* _Exercise instructions_
Set down each entry exactly as it stands, without altering a single character.

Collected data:
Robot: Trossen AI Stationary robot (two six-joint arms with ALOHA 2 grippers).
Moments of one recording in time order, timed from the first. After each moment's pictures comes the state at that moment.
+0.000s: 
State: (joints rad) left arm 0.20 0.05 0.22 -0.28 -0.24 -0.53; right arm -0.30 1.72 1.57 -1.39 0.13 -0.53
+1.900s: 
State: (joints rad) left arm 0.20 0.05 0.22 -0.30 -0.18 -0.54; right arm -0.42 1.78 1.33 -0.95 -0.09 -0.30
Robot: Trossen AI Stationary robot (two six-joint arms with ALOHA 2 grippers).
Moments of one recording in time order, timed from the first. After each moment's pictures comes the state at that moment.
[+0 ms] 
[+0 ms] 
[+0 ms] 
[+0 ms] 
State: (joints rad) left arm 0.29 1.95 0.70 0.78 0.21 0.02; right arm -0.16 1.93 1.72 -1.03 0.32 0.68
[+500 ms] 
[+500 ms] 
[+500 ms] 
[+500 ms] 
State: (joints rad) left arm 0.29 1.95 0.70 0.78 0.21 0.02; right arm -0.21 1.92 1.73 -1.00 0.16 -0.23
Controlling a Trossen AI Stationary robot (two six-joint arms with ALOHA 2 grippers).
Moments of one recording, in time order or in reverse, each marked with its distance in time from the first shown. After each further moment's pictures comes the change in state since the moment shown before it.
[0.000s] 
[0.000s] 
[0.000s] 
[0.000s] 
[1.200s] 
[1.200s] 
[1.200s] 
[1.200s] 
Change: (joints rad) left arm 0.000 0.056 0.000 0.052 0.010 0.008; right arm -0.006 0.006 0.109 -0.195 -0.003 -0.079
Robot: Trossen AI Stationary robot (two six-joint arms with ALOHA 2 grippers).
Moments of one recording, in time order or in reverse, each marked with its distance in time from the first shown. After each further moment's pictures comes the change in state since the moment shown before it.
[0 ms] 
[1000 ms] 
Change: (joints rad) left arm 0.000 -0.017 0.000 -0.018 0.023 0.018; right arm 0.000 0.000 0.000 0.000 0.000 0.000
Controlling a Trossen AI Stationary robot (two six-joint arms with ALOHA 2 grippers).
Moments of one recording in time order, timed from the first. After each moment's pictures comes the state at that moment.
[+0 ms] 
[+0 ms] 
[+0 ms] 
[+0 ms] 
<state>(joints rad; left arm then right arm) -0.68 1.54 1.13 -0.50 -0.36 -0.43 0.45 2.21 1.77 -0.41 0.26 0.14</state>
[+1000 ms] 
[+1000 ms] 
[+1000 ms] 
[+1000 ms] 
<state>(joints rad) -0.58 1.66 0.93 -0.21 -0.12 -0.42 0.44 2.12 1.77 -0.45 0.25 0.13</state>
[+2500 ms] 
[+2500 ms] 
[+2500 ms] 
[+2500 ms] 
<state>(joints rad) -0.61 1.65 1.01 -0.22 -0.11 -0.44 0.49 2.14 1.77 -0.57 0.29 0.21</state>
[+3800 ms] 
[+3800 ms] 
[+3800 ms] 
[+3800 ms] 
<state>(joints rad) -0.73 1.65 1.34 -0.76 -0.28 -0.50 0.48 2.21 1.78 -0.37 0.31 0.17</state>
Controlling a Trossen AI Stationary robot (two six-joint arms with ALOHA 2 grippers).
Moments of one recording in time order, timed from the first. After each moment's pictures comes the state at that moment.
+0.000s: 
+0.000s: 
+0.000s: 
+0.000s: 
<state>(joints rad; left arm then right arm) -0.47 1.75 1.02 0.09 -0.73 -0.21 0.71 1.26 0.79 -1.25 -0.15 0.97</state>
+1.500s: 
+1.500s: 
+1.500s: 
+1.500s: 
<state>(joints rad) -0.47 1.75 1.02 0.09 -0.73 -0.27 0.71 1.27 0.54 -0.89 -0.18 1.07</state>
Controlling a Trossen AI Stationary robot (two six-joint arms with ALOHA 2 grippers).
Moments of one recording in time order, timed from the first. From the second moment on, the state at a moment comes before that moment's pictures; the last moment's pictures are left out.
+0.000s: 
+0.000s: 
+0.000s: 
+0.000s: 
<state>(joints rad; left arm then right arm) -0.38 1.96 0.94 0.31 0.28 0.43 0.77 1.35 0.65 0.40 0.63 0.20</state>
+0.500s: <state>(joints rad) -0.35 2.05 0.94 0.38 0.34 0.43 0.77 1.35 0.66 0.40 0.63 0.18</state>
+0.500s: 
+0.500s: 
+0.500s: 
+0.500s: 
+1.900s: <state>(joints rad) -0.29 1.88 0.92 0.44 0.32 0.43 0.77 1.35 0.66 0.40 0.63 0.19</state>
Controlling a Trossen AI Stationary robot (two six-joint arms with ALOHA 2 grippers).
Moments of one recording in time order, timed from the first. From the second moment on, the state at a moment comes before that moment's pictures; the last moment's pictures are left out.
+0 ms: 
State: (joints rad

* _Task answer_
Robot: Trossen AI Stationary robot (two six-joint arms with ALOHA 2 grippers).
Moments of one recording in time order, timed from the first. After each moment's pictures comes the state at that moment.
+0.000s: 
State: (joints rad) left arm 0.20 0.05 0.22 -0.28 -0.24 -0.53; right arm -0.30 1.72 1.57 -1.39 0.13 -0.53
+1.900s: 
State: (joints rad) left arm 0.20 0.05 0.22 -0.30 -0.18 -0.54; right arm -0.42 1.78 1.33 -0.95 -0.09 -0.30
Robot: Trossen AI Stationary robot (two six-joint arms with ALOHA 2 grippers).
Moments of one recording in time order, timed from the first. After each moment's pictures comes the state at that moment.
[+0 ms] 
[+0 ms] 
[+0 ms] 
[+0 ms] 
State: (joints rad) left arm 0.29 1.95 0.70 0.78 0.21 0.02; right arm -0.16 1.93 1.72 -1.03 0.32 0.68
[+500 ms] 
[+500 ms] 
[+500 ms] 
[+500 ms] 
State: (joints rad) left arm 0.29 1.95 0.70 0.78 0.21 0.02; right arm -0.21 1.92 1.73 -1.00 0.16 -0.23
Controlling a Trossen AI Stationary robot (two six-joint arms with ALOHA 2 grippers).
Moments of one recording, in time order or in reverse, each marked with its distance in time from the first shown. After each further moment's pictures comes the change in state since the moment shown before it.
[0.000s] 
[0.000s] 
[0.000s] 
[0.000s] 
[1.200s] 
[1.200s] 
[1.200s] 
[1.200s] 
Change: (joints rad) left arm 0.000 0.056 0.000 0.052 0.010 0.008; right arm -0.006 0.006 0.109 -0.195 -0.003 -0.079
Robot: Trossen AI Stationary robot (two six-joint arms with ALOHA 2 grippers).
Moments of one recording, in time order or in reverse, each marked with its distance in time from the first shown. After each further moment's pictures comes the change in state since the moment shown before it.
[0 ms] 
[1000 ms] 
Change: (joints rad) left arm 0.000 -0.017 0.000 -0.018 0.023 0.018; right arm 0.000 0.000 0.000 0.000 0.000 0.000
Controlling a Trossen AI Stationary robot (two six-joint arms with ALOHA 2 grippers).
Moments of one recording in time order, timed from the first. After each moment's pictures comes the state at that moment.
[+0 ms] 
[+0 ms] 
[+0 ms] 
[+0 ms] 
<state>(joints rad; left arm then right arm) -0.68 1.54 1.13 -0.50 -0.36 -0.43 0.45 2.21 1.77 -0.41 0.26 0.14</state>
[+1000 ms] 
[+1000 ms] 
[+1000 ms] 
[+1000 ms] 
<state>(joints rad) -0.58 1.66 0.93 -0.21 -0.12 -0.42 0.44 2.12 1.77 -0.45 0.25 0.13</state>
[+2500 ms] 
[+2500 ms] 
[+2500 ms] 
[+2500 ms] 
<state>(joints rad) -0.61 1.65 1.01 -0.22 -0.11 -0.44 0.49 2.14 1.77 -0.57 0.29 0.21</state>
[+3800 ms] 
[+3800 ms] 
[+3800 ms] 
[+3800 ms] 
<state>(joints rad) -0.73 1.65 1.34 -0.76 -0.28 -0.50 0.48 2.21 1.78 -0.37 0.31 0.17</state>
Controlling a Trossen AI Stationary robot (two six-joint arms with ALOHA 2 grippers).
Moments of one recording in time order, timed from the first. After each moment's pictures comes the state at that moment.
+0.000s: 
+0.000s: 
+0.000s: 
+0.000s: 
<state>(joints rad; left arm then right arm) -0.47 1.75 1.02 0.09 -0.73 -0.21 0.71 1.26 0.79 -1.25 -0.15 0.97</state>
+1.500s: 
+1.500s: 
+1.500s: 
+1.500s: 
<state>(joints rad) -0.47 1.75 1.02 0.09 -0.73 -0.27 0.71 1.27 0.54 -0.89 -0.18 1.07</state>
Controlling a Trossen AI Stationary robot (two six-joint arms with ALOHA 2 grippers).
Moments of one recording in time order, timed from the first. From the second moment on, the state at a moment comes before that moment's pictures; the last moment's pictures are left out.
+0.000s: 
+0.000s: 
+0.000s: 
+0.000s: 
<state>(joints rad; left arm then right arm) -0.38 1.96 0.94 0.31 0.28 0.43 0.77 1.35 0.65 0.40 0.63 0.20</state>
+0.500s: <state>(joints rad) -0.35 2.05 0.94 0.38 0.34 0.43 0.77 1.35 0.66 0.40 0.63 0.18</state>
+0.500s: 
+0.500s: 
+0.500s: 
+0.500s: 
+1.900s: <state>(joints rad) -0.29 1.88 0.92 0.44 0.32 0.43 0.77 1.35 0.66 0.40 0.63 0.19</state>
Controlling a Trossen AI Stationary robot (two six-joint arms with ALOHA 2 grippers).
Moments of one recording in time order, timed from the first. From the second moment on, the state at a moment comes before that moment's pictures; the last moment's pictures are left out.
+0 ms: 
State: (joints rad

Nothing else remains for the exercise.